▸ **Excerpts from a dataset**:
○ ○ ○

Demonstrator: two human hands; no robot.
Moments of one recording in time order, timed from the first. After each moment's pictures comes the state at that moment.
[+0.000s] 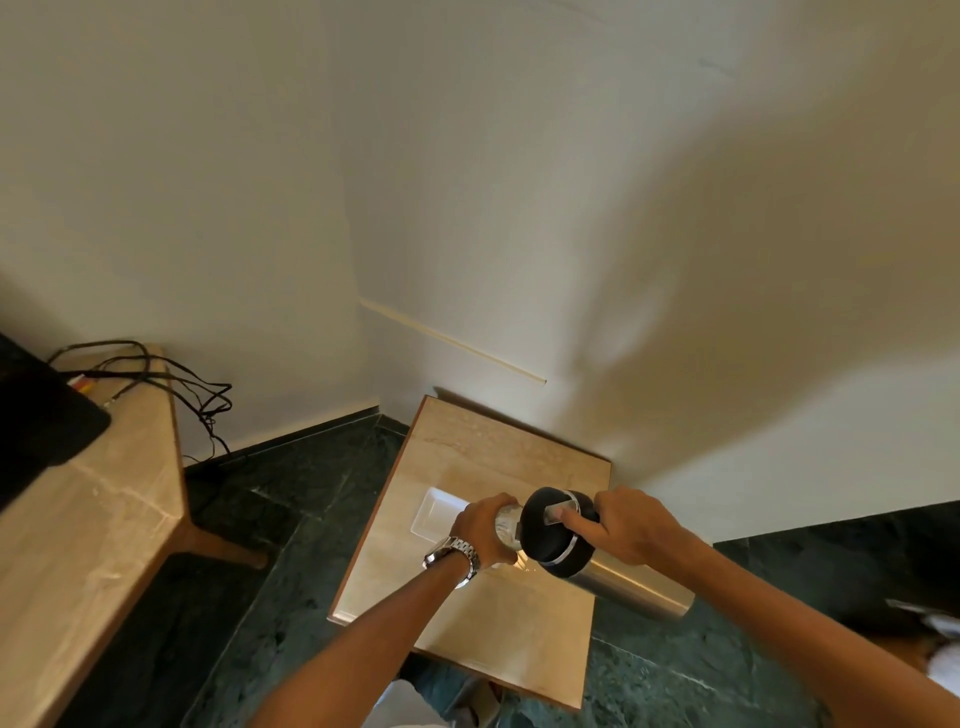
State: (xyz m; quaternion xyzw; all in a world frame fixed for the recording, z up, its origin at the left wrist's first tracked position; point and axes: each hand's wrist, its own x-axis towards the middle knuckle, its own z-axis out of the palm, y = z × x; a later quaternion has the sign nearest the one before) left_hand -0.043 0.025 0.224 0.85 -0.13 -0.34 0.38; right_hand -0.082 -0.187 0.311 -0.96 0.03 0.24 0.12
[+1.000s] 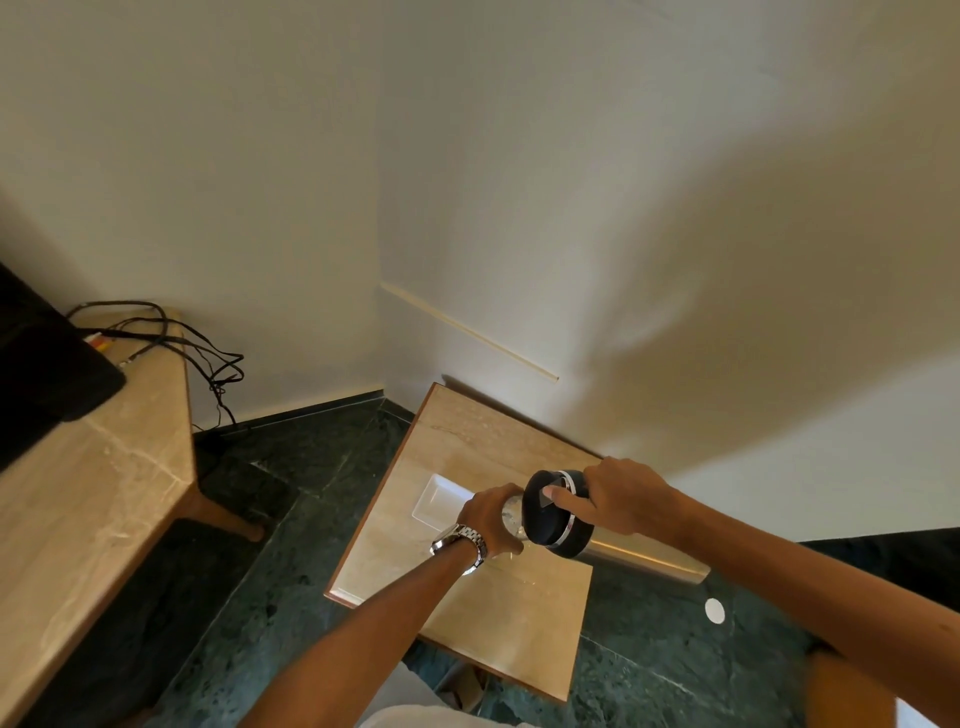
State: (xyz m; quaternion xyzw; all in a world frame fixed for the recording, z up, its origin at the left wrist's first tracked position) left_hand -0.044 0.035 0.222 0.85 -0.11 -0.34 0.39; right_hand -0.044 -0.151 0.334 -0.97 -0.07 0.23 0.03
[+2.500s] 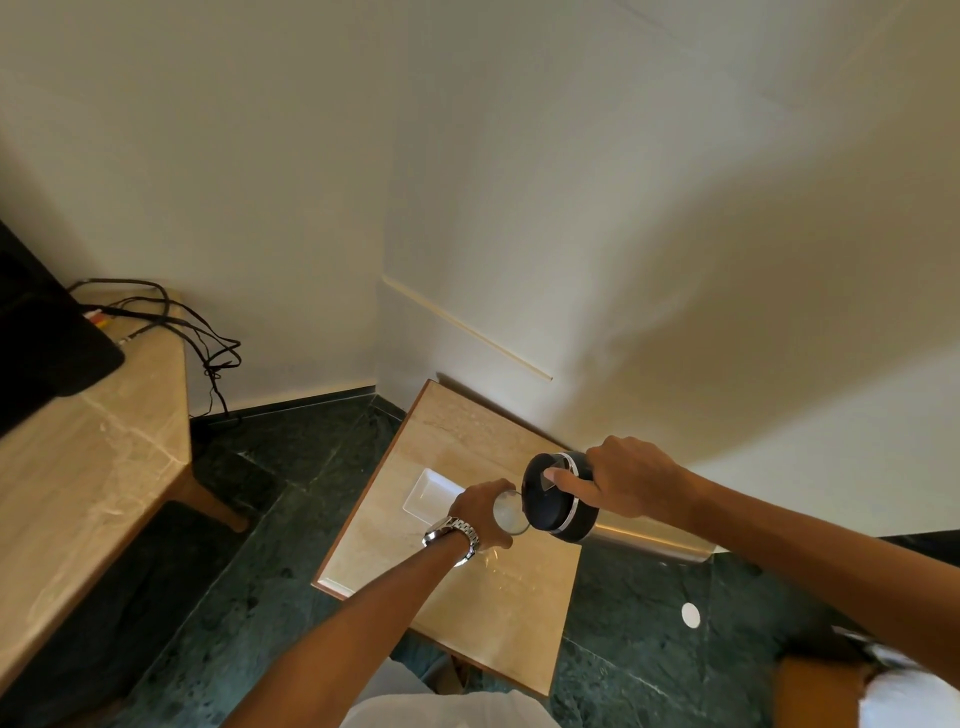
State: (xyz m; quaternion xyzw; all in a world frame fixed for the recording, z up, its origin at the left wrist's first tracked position) left_hand -0.055 0.050 0.223 0.86 -0.14 -0.32 0.37; right_hand -0.047 -0.118 0.398 -0.97 -0.08 0.24 0.00
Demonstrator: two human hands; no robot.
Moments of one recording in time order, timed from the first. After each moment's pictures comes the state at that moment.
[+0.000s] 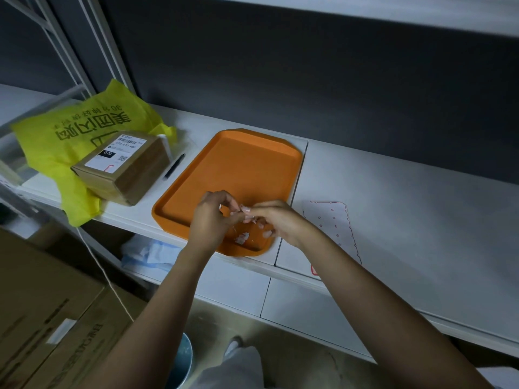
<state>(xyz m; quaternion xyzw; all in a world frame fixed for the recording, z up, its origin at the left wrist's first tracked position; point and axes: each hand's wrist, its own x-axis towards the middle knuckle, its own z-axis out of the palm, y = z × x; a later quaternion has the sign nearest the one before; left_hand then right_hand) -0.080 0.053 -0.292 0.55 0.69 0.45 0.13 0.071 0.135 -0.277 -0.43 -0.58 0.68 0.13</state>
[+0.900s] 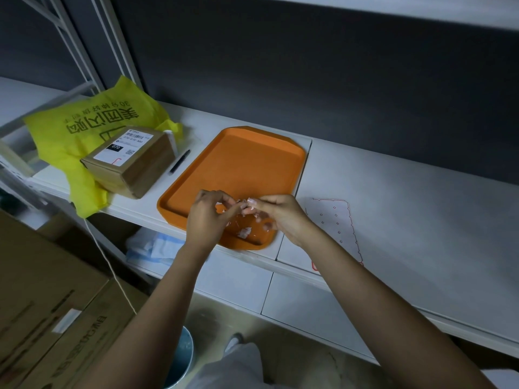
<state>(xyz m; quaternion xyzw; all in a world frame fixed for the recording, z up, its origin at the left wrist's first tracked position) -0.084 0.042 -0.297 0.54 0.71 0.45 0.08 0.077 0.126 -0.279 -0.39 -0.57 0.69 0.22</state>
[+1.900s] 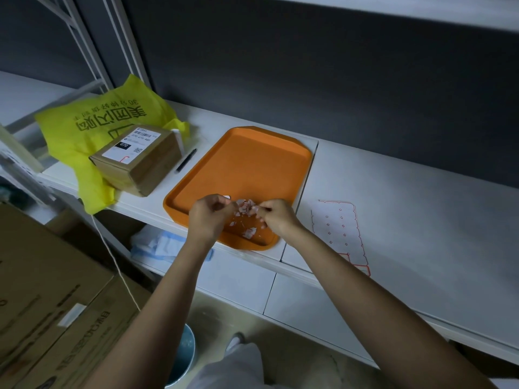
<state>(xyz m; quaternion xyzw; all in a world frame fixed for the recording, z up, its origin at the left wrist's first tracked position) -0.092 0.044 -0.300 0.36 0.76 0.48 0.24 0.053 0.135 -0.306 -0.49 -0.69 0.50 0.17</state>
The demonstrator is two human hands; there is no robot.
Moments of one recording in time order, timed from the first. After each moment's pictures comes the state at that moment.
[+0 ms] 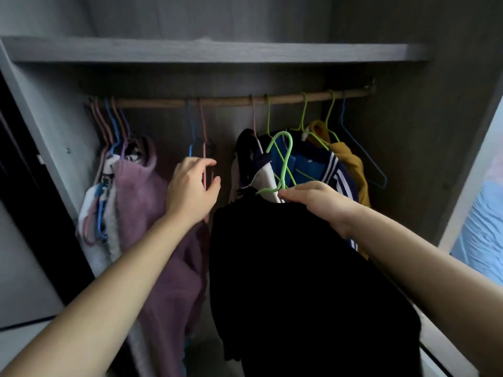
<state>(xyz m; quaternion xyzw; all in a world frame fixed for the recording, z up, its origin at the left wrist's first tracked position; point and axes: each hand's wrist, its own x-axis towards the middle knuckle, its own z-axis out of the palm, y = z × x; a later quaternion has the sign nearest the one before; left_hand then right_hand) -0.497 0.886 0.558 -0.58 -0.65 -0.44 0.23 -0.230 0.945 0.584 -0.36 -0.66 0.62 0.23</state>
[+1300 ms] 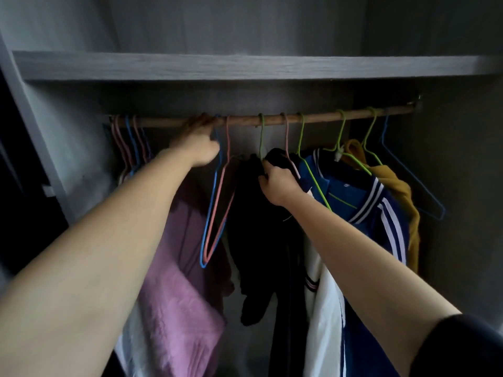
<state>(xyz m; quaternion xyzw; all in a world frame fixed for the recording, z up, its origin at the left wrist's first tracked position) -0.616 0.992 0.681 -0.59 -0.76 -0.22 0.16 -0.418 1.053 0.603 -0.42 -0.85 0.15 0.27</state>
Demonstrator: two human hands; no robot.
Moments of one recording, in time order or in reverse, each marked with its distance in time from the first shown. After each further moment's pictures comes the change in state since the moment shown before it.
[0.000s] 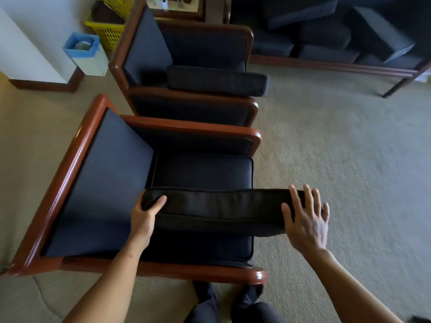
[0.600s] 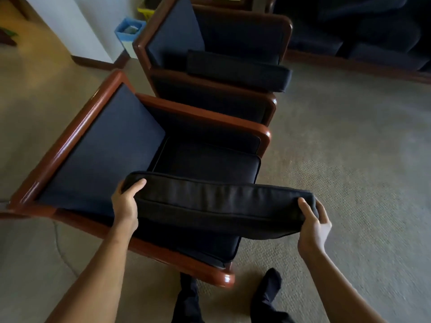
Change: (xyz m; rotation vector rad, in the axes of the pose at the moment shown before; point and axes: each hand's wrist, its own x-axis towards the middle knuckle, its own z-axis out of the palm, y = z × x) left_hand -0.054 -0.001 0.055 -0.251 0.427 0.021; right_hand 0.067 0.084 0.027 1.369 -0.068 0.540
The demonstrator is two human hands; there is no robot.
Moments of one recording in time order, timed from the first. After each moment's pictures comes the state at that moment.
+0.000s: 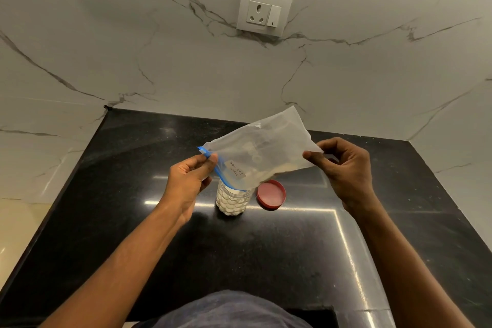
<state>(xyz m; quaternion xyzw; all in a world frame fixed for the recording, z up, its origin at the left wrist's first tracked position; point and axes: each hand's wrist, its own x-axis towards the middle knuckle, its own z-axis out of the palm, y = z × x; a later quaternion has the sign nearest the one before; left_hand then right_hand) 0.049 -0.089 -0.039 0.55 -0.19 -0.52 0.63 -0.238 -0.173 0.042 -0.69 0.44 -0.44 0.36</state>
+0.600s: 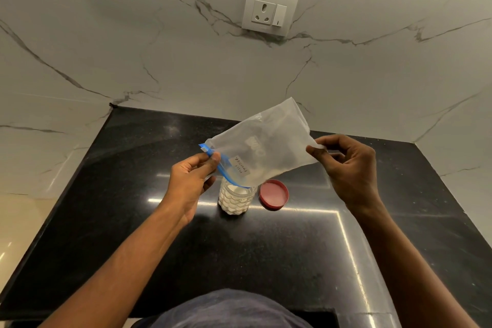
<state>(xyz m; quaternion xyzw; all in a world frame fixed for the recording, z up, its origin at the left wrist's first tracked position) 0.047 -0.086 -0.036 0.55 -0.18 -0.51 0.63 -0.228 -0.169 0.050 -0.73 0.43 -0.45 0.29</state>
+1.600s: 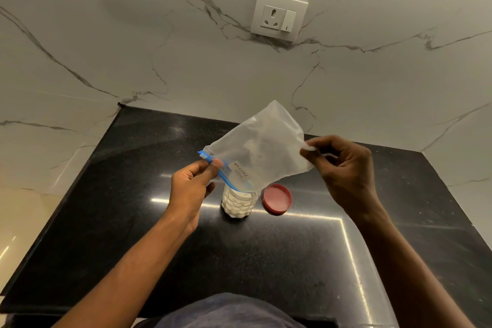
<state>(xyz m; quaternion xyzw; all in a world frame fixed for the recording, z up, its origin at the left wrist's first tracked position) 0.042 -0.076 -0.042 0.56 -0.16 -0.48 0.66 -0.207 -0.162 0.065 -0.78 0.38 -0.43 0.27</state>
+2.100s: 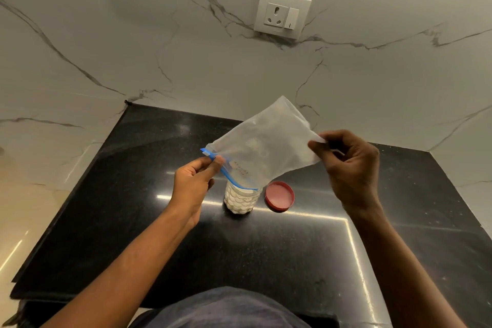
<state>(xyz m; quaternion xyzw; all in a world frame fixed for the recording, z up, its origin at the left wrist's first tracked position) 0.039 -0.077 -0.049 0.56 -0.16 -0.47 0.66 -0.210 -0.165 0.059 -0.73 0.39 -0.48 0.29</state>
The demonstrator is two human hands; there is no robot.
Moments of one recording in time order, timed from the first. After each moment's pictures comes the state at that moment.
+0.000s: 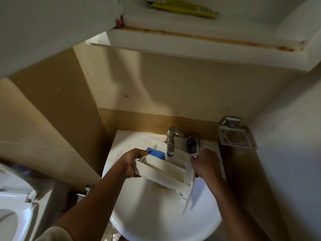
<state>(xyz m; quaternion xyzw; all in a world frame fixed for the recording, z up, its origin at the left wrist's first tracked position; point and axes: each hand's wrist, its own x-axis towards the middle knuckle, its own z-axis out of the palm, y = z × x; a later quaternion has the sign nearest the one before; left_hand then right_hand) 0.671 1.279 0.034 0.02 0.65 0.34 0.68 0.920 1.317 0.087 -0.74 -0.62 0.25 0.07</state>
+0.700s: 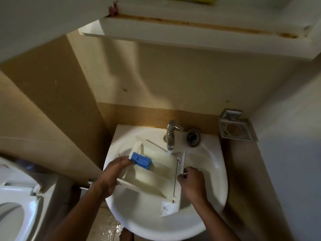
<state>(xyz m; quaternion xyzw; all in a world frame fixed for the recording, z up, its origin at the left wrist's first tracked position) 0.650 1.200 0.030 0.18 0.66 0.39 0.61 0.908 1.240 0.038 -0.71 -0.62 0.32 0.11</state>
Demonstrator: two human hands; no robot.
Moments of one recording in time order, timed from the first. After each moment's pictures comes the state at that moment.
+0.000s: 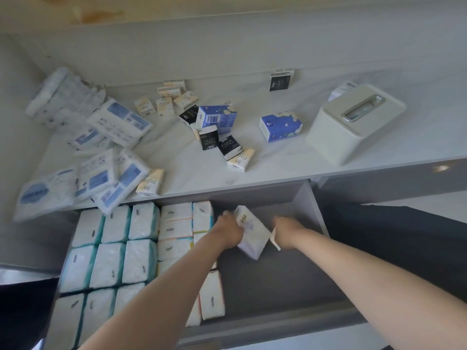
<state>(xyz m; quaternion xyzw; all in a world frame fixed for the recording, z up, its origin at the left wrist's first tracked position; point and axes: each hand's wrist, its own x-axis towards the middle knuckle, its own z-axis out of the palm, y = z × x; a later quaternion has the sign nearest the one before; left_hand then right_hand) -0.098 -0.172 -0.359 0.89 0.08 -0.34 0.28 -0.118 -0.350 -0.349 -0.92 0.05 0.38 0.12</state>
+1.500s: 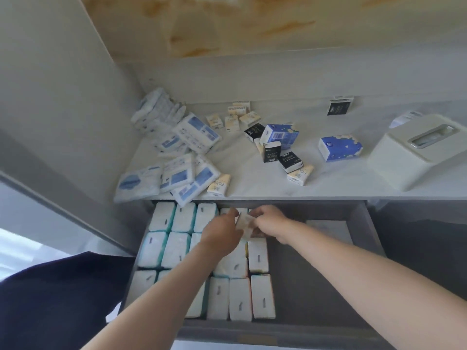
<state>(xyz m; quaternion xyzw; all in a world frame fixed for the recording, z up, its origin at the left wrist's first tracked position) -0.131 -0.036 -0.296 0.97 0.03 -0.15 0.18 -0.090 -0.185 -0.305 -0.78 0.12 0.31 0.53</state>
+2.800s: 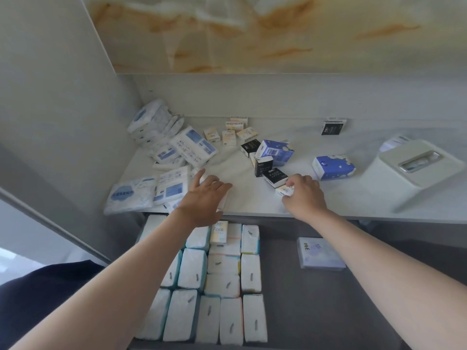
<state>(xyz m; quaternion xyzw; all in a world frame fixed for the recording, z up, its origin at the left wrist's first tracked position) -0.050 0.015 -0.250 0.97 -0.24 0.04 -0.05 -0.027 -0.264 -0.254 -0.98 0.01 0.01 0.20</state>
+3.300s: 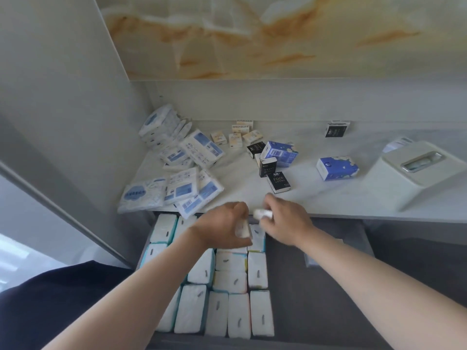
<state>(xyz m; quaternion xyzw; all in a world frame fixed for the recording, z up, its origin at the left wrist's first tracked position) -0.105 -0.010 -0.243 0.96 -0.24 -0.06 0.15 -0.085 -0.219 -0.245 -0.97 -0.18 0.01 0.16</state>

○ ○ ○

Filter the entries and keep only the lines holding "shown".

Moments of one recording, in time order or in reverse, each marked with its distance in time from the first shown. After each further moment's pictures comes the change in state since the moment shown before it.
Change: (xyz m; rotation vector rad, in the axes of the pose at the moment shown before; point and axes: each hand's wrist, its own x-axis towards the middle knuckle, its own z-axis out of the palm, y = z × x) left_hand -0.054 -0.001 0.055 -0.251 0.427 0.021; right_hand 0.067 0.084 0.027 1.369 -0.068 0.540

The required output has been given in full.